Implications and Future Directions
The findings have several implications for theory and practice:
- No single paradigm dominates: Large-scale, unbiased benchmarks are required to draw robust conclusions regarding model selection for tabular prediction.
- Meta-feature-driven guidance: Practitioners can leverage dataset characteristics—sample size, categorical ratio, distributional statistics—to guide algorithm selection dynamically rather than defaulting to entrenched model choices.
- Benchmarking methodology: Comprehensive meta-annotation (facilitated by LLMs) and deduplication are necessary for mitigating bias and enabling meaningful comparison.
- TFMs' practical scope: While tabular foundation models like TabPFN show compelling results on small/medium regular datasets, their applicability on larger/irregular scenarios remains constrained, motivating further research into scaling and architectural generalization.
- Toward reproducible and generalizable tabular ML: OmniTabBench, with its scale and annotation, can serve as a canonical benchmarking resource, fostering standardized evaluation and method development in the community.
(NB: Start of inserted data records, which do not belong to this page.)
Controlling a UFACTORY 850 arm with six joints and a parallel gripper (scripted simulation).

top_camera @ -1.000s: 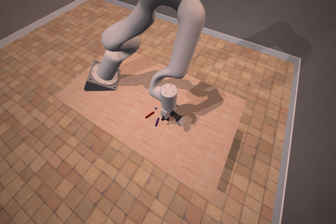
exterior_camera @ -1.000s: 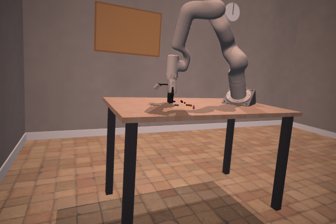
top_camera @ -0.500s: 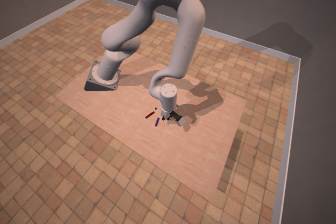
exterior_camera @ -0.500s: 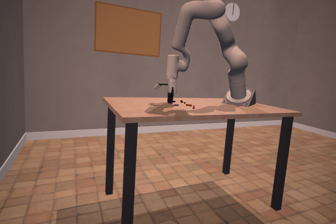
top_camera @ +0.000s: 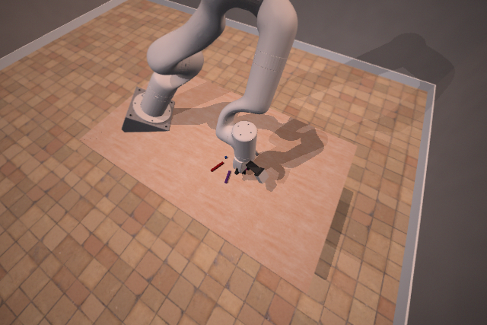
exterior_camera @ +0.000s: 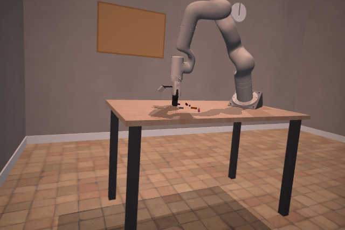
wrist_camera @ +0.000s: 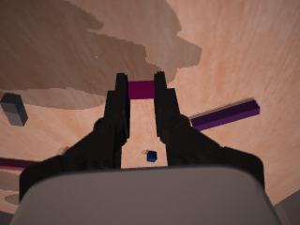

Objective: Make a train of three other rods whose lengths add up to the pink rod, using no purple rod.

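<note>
My hand is 11 cm past the orange rod, 10 cm to the right of it and 2 cm above it. Round my hand: magenta rod 2 cm below; grey rod 2 cm behind, 11 cm to the left, 2 cm below; purple rod 4 cm behind, 8 cm to the right, 2 cm below.
</note>
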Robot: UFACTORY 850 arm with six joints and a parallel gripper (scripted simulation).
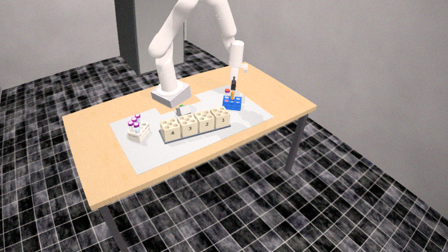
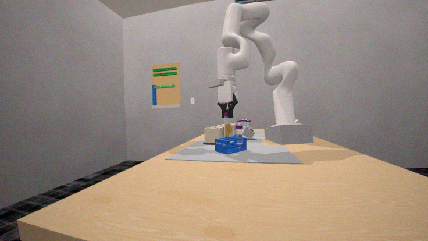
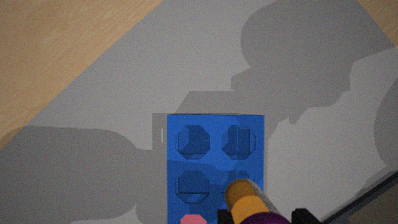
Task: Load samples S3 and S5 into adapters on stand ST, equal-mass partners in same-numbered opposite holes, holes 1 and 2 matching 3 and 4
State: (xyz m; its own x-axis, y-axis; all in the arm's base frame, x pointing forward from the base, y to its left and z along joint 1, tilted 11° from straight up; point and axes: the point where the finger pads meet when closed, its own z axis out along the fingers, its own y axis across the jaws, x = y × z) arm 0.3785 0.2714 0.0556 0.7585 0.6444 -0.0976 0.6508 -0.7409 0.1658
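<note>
Right now my hand is 1 cm short of the sample tube and 5 cm above it. Round my hand: blue sample rack: 1 cm behind, 2 cm to the left, 15 cm below.
</note>
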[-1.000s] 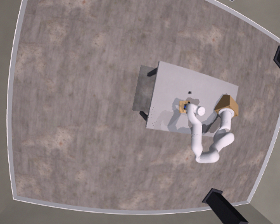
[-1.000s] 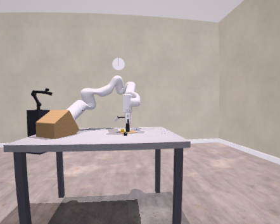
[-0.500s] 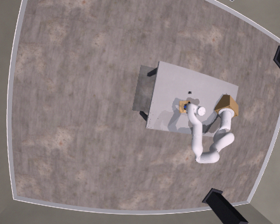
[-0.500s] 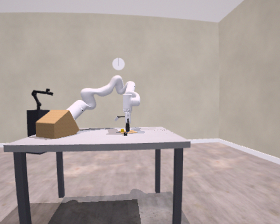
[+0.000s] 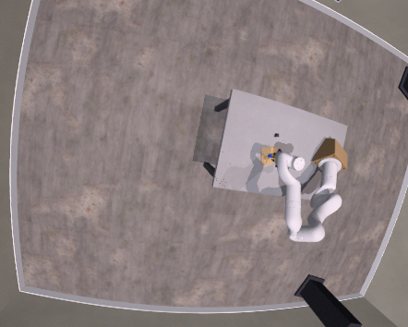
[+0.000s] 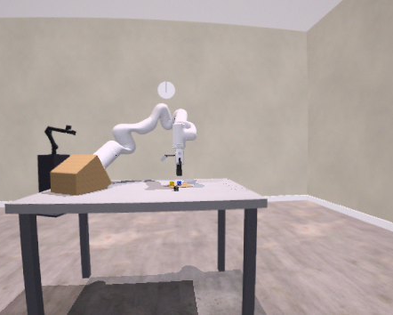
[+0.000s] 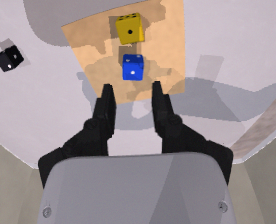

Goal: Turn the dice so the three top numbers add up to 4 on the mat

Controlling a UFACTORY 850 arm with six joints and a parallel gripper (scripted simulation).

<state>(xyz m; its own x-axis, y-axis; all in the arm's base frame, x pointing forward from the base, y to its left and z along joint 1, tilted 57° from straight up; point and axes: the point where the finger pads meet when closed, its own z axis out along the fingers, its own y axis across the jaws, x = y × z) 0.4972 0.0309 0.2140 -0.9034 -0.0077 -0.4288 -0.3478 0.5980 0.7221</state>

Potential directions for advancing tabular modeling include transformer-based architectures with extended context capacity, meta-learning mechanisms sensitive to dataset diagnostics, and systematic methods for synthesizing or augmenting minority domains in underrepresented industries or sample regimes.
Conclusion
OmniTabBench establishes a new empirical frontier for tabular data research, offering unparalleled dataset scale, diversity, industry annotation, and meta-feature transparency. Empirical results reassert the context-dependent nature of model superiority, providing actionable insights into when specific learning paradigms are preferred. The resource sets a new standard for future benchmarking in tabular ML and is poised to catalyze further innovation and reproducibility in the field.